Say how many lines of the listing below contain "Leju", giving the number and nothing else.

(Dataset records)

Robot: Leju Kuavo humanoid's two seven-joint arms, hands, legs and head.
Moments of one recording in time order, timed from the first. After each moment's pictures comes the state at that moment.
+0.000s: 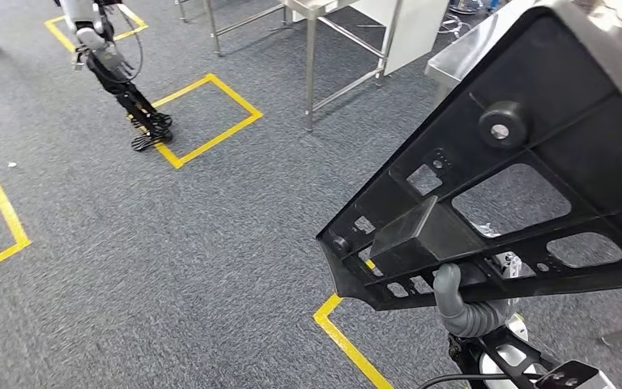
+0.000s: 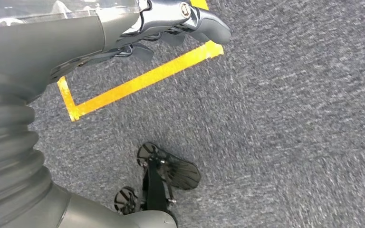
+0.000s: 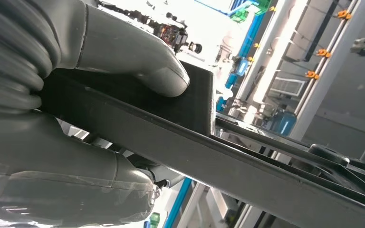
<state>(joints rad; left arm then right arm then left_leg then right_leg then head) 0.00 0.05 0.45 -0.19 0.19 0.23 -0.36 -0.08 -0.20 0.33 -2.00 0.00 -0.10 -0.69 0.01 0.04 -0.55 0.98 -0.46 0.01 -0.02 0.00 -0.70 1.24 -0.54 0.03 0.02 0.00</state>
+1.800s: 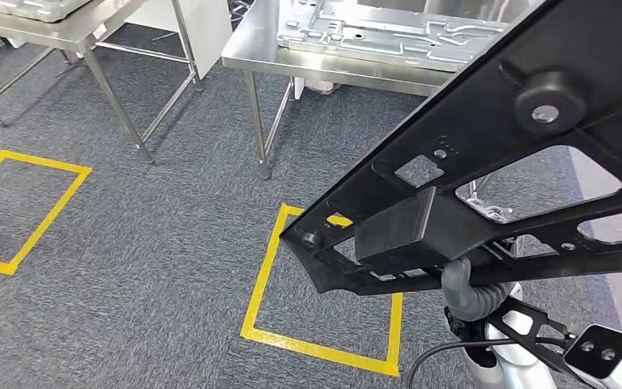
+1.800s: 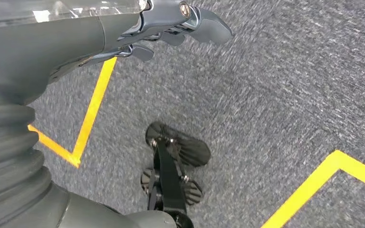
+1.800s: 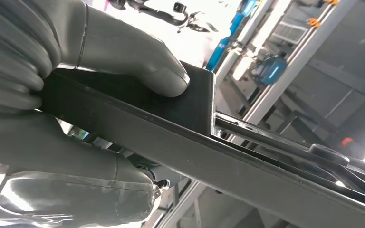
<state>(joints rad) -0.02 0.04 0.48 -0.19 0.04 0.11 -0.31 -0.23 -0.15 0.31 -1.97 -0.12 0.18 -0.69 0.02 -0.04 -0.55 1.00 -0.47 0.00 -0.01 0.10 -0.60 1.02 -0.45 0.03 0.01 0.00</state>
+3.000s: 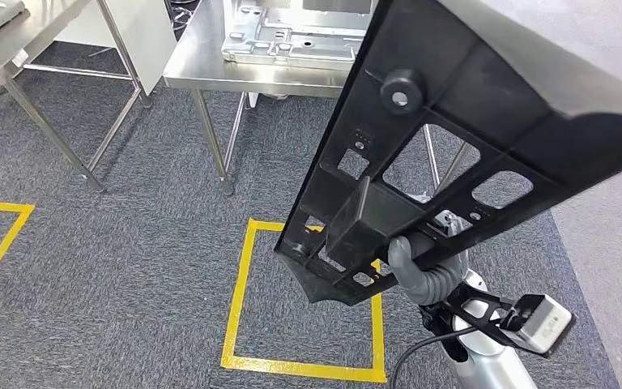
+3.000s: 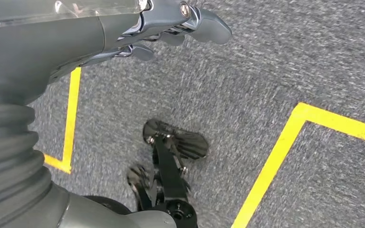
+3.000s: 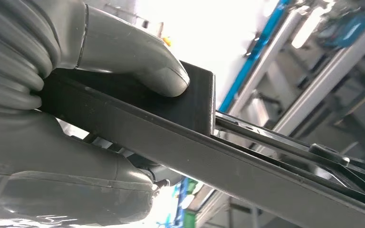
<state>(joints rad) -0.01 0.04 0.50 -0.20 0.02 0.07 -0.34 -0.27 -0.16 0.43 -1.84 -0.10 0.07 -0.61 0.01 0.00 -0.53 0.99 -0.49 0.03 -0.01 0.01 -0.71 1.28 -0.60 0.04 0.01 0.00</state>
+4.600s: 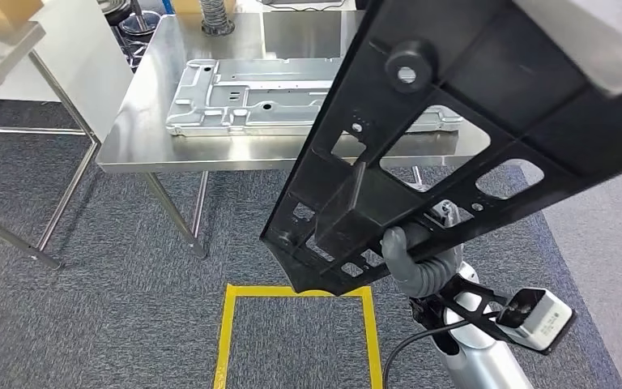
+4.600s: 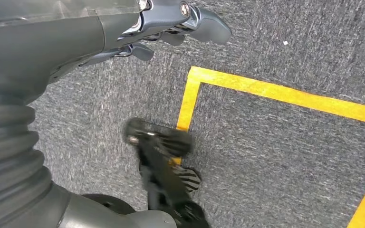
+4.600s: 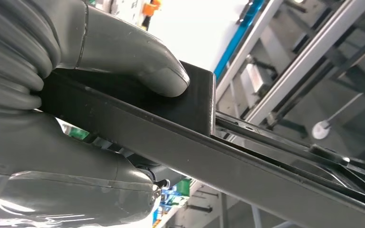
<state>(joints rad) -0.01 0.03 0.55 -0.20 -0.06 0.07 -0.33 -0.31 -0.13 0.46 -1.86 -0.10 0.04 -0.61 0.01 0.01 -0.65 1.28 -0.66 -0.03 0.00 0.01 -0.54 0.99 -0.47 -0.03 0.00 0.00</state>
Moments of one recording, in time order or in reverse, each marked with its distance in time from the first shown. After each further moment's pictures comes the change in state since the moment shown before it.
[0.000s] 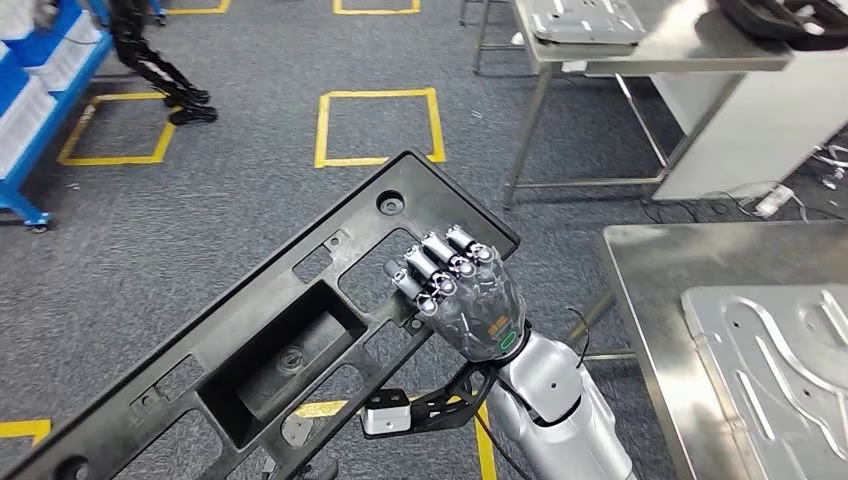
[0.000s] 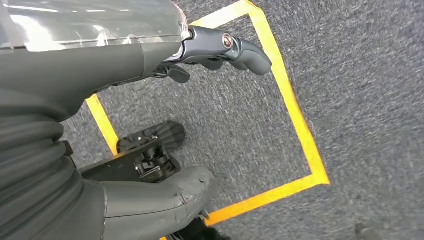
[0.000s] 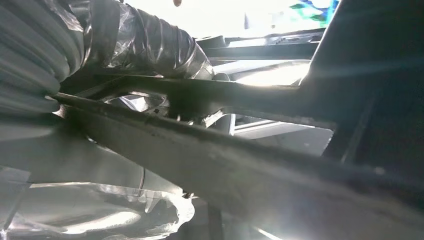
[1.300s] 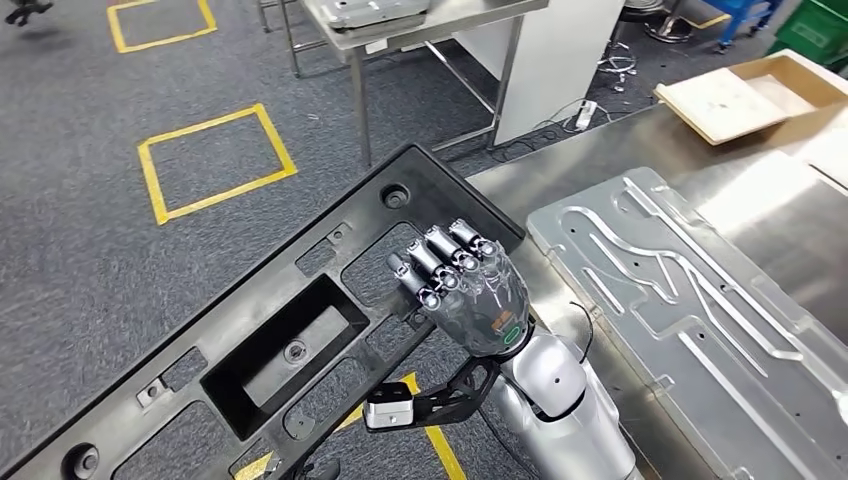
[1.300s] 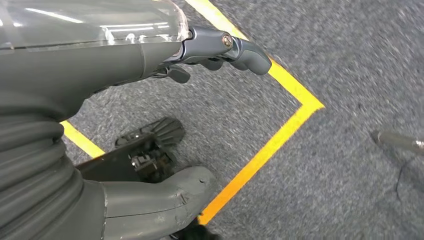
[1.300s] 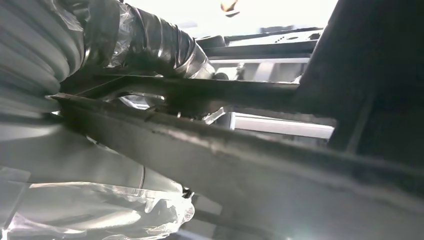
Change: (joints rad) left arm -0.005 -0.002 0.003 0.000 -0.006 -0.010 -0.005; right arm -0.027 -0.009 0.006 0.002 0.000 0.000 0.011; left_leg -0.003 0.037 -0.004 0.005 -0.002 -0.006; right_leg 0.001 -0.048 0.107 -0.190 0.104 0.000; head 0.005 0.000
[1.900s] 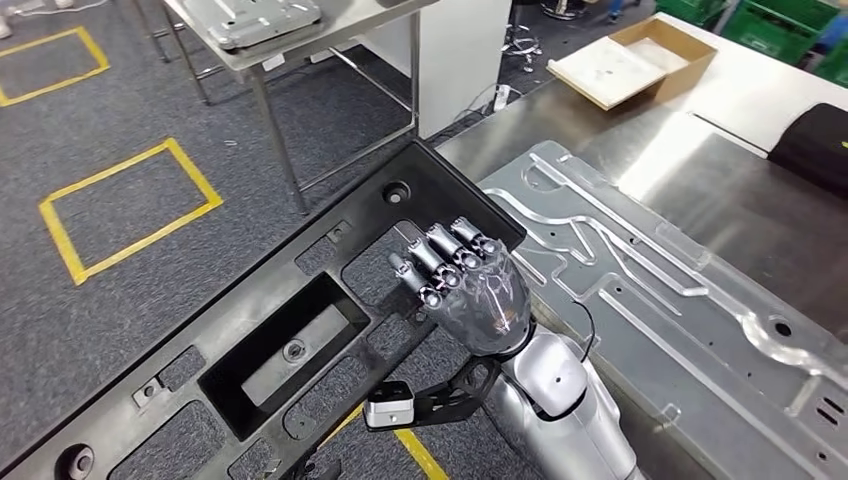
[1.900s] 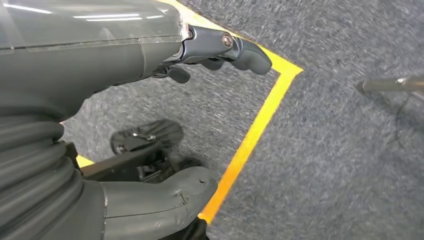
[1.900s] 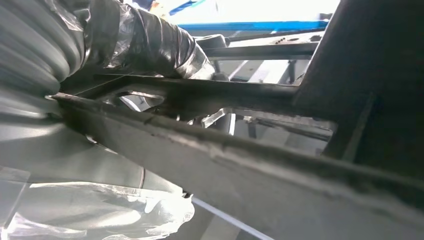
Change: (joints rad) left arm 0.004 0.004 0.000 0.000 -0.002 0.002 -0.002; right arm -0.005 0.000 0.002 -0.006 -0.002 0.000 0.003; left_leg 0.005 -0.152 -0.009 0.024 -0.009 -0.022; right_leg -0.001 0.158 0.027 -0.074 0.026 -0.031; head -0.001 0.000
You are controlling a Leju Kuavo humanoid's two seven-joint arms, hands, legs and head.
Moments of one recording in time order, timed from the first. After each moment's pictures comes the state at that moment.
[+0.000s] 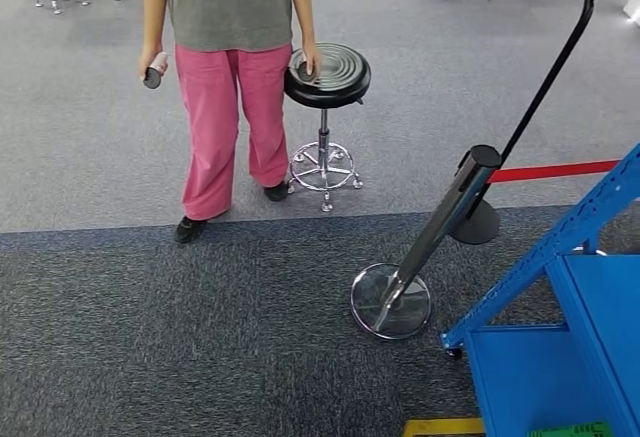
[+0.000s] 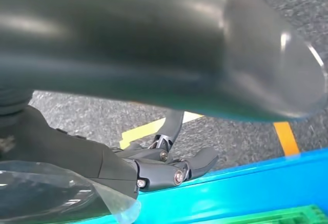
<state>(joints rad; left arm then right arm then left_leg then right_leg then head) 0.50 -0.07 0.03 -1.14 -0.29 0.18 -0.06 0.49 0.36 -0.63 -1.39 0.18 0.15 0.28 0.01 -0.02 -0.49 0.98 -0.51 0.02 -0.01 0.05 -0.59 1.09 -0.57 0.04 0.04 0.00</state>
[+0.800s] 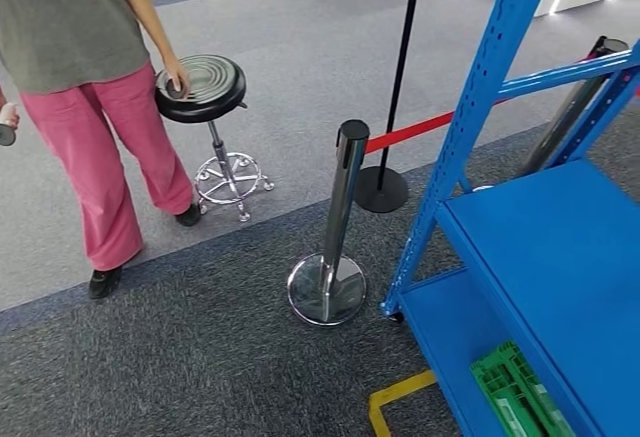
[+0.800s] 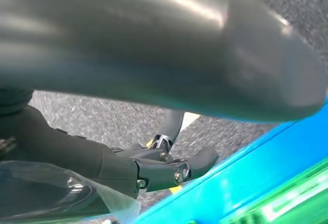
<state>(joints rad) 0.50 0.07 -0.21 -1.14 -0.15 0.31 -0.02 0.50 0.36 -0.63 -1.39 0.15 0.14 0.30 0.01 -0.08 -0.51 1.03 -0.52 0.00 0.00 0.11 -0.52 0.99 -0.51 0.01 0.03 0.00</state>
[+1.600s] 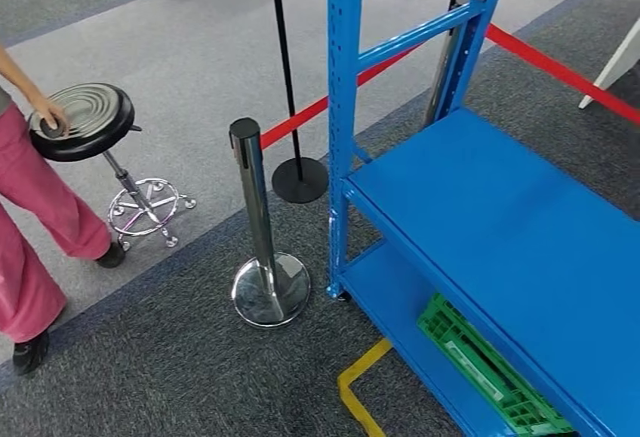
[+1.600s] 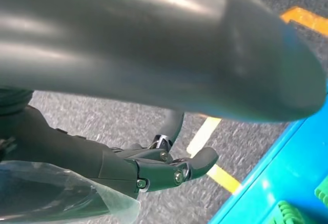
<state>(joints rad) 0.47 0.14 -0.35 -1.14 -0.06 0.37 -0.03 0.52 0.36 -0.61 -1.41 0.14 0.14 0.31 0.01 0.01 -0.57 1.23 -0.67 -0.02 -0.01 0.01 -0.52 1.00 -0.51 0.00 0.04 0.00</state>
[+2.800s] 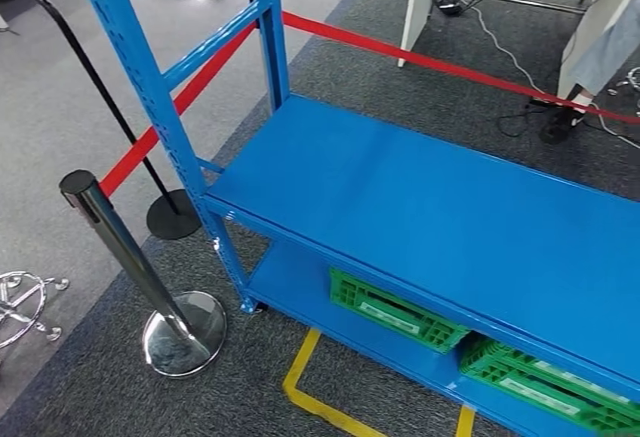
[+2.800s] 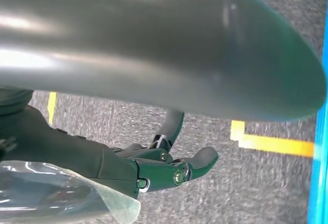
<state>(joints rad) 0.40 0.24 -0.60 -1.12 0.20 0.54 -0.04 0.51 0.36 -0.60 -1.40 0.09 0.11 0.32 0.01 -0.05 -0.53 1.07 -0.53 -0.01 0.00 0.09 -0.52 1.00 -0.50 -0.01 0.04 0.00</state>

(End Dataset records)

• Written solution: 2